I'm working on my taxes, and am trying to figure out the Schedule C tax form.

I sell on ebay as my primary income.

Where, exactly, on the form, are these things properly and correctly to be entered on the Schedule C? :

1. ebay listing and final value fees
2. Paypal payment fees
3. A credit card surcharge (fees) that I pay at a local flea market for the stuff I sell.

I've been pouring over the instructions, and really don't see a proper place for these expenses.

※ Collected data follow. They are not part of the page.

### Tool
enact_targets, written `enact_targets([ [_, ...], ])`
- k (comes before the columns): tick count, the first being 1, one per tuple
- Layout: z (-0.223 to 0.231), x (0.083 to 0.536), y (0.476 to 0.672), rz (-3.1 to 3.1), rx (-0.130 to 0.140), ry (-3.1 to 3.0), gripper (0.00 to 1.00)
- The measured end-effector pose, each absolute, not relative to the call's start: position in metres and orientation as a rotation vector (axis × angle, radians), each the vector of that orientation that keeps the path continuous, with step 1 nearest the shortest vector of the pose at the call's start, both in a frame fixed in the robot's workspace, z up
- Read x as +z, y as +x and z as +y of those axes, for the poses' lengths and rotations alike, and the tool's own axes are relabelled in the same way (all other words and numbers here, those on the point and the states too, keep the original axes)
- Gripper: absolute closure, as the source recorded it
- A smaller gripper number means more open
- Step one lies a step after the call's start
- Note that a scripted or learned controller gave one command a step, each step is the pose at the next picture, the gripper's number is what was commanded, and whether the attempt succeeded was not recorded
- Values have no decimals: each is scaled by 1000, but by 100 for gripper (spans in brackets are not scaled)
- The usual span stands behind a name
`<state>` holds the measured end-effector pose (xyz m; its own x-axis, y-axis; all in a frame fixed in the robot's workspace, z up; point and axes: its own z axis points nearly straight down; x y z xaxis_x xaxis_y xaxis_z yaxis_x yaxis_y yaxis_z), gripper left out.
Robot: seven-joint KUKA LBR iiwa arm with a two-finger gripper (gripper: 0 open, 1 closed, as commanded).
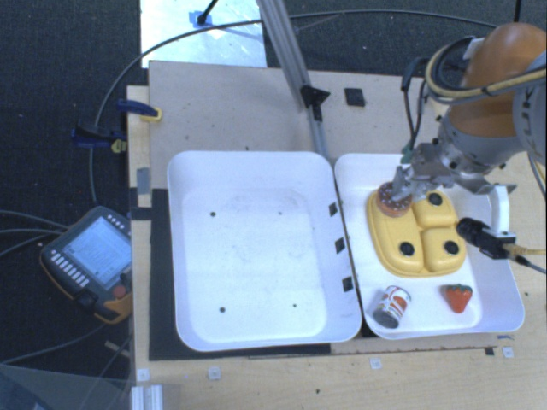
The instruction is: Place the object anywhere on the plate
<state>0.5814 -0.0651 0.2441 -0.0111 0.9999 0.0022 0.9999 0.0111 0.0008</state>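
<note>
A yellow plate [425, 233] with several compartments lies in the right bin [504, 310]. A small round object [392, 202], brown with a pinkish top, rests on the plate's upper left corner. My gripper [401, 188] is directly over that object and reaches down to it, with the arm coming in from the upper right. The gripper body hides the contact between them.
Near the right bin's front edge a small tin can [391, 306] lies on its side, and a red strawberry [459, 297] sits to its right. The left bin [184, 229] is next to the right one. A metal pole [291, 54] slants across the back of the bench.
</note>
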Motion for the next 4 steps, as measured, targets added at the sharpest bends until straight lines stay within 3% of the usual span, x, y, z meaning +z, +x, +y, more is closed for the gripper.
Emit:
enact_targets([
  [2,35,225,581,-2231,-2,-2209,100],
  [4,141,226,601,-2234,-6,-2208,100],
])
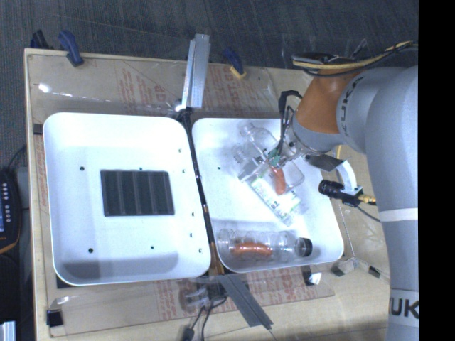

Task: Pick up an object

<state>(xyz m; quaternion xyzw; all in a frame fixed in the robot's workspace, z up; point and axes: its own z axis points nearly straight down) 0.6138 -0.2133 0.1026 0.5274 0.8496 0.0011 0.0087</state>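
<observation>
Reaching in from the right of the camera view, the grey arm with its orange band (323, 105) bends down over the right-hand shallow white bin (213, 190), and its two-finger gripper (279, 155) sits low in the upper middle of that bin. The gripper is down among a cluster of clear plastic objects, and I cannot tell how it is set or whether anything is caught in it; the tip is small and mixed in with transparent plastic and glare.

Just to the left of the gripper, and touching or nearly touching it, lies a crumpled clear plastic piece (249, 151), its outline hard to separate from the white floor. Directly below the gripper, slanting away down and to the right, lies a clear rectangular plastic packet with green print (277, 197); a small orange-red item (280, 181) rests on or inside its upper end, just beneath the gripper tip.

Well below the gripper, along the bin's near wall, a clear plastic bottle with a black cap (259, 247) lies on its side, cap pointing right, with a copper-coloured object visible inside it. It is apart from the gripper and from the cluster above.

Far to the left of the gripper, past the divide between the two bins, the left-hand shallow white bin (71, 190) holds a dark ribbed rectangular pad (137, 192) lying flat near its middle.
</observation>
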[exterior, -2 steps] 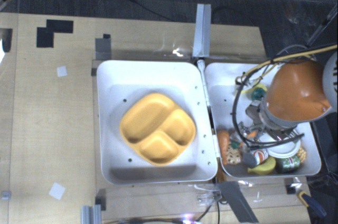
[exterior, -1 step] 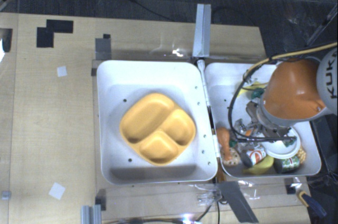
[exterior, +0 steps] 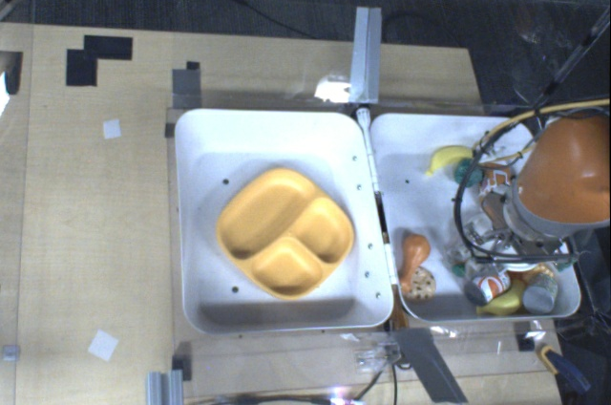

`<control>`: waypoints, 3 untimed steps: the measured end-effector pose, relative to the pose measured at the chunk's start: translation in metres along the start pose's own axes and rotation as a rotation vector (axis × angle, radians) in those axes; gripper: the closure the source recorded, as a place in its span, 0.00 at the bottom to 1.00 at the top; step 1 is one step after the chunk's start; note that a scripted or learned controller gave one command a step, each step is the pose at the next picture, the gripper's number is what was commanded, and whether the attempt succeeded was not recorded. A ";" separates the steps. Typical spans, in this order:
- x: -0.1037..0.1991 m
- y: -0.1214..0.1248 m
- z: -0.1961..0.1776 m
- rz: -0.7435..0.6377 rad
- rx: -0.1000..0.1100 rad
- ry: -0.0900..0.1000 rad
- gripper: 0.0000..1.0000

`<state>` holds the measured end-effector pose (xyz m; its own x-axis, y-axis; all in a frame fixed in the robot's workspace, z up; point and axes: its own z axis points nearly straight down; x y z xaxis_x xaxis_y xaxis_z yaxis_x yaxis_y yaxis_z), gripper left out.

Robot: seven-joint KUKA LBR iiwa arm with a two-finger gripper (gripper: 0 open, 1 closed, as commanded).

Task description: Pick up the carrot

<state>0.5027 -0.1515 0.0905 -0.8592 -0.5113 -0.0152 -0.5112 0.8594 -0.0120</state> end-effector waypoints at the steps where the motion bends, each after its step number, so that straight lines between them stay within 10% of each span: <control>1: -0.001 0.001 0.001 -0.001 0.000 -0.001 0.00; 2: -0.036 0.055 0.000 0.278 -0.001 0.003 0.00; 3: -0.032 -0.008 0.002 0.388 -0.003 0.005 0.00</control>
<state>0.5342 -0.1416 0.0892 -0.9889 -0.1477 -0.0136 -0.1477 0.9890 -0.0036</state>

I've been completing a Schedule C for 17 years...but I've slept since last year!!!

Thanks!!!
Clove


----------



## Ken Scharabok (May 11, 2002)

I don't have a form handy, but I put them in the bottom right expense side as eBay Fees and PayPal Fees.


----------



## equinecpa (Mar 21, 2011)

I enter all of those as other costs in the COGS


----------



## lhspirited (Jan 31, 2010)

I entered them in box 10, "Commissions and Fees".


----------



## clovis (May 13, 2002)

Thank you for your replies!!!!

Mine got entered under Summary III on the back side of the Schedule C. I've done this in years past, and listed them individually, and I've never heard back from the fine folks with the government.

Again, thank you!!!!


----------